#### WORK REQUEST
Repeat exactly each line of the data provided below.

Top of SUPPLIED DATA

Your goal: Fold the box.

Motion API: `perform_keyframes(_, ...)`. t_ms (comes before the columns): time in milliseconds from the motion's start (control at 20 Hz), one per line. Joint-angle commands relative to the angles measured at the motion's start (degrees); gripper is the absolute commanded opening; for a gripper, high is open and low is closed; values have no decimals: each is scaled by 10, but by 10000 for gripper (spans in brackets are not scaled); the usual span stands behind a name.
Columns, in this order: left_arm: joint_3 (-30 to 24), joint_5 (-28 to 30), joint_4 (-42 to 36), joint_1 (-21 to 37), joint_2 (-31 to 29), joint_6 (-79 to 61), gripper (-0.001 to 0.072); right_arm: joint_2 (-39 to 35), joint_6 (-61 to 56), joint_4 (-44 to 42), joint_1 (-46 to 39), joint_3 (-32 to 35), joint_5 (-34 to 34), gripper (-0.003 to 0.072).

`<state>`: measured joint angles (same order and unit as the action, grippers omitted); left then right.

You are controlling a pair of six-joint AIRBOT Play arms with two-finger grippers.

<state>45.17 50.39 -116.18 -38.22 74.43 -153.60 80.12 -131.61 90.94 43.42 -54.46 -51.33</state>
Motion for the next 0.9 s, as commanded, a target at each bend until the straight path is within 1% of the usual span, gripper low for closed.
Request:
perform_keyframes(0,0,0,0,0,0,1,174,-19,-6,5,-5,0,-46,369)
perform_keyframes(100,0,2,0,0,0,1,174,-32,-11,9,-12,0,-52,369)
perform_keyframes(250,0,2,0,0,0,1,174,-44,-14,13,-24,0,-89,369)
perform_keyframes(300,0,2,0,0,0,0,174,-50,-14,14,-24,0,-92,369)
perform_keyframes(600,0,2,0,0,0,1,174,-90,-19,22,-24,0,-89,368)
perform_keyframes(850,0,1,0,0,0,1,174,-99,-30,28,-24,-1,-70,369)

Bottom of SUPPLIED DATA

#### EXERCISE ANSWER
Your goal: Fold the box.

Motion API: `perform_keyframes(_, ...)`. t_ms (comes before the columns): time in milliseconds from the motion's start (control at 20 Hz), one per line. Joint-angle commands relative to the angles measured at the motion's start (degrees); gripper is the absolute commanded opening; for a gripper, high is open and low is closed; values have no decimals: each is scaled by 10, but by 10000 for gripper (spans in brackets are not scaled); the usual span stands behind a name.
Columns, in this order: left_arm: joint_3 (-30 to 24), joint_5 (-28 to 30), joint_4 (-42 to 36), joint_1 (-21 to 37), joint_2 (-31 to 29), joint_6 (-79 to 61), gripper (-0.001 to 0.072); right_arm: joint_2 (-39 to 35), joint_6 (-61 to 56), joint_4 (-44 to 42), joint_1 (-46 to 39), joint_3 (-32 to 35), joint_5 (-34 to 34), gripper (-0.003 to 0.072).

`<state>`: measured joint angles (same order and unit as the action, grippers omitted); left then right.

You are controlling a pair of six-joint AIRBOT Play arms with two-finger grippers.

<state>45.17 50.39 -116.18 -38.22 74.43 -153.60 80.12 -131.61 90.94 43.42 -54.46 -51.33</state>
Motion for the next 0.9 s, as commanded, a target at each bend until the straight path is within 1% of the usual span, gripper low for closed.
Request:
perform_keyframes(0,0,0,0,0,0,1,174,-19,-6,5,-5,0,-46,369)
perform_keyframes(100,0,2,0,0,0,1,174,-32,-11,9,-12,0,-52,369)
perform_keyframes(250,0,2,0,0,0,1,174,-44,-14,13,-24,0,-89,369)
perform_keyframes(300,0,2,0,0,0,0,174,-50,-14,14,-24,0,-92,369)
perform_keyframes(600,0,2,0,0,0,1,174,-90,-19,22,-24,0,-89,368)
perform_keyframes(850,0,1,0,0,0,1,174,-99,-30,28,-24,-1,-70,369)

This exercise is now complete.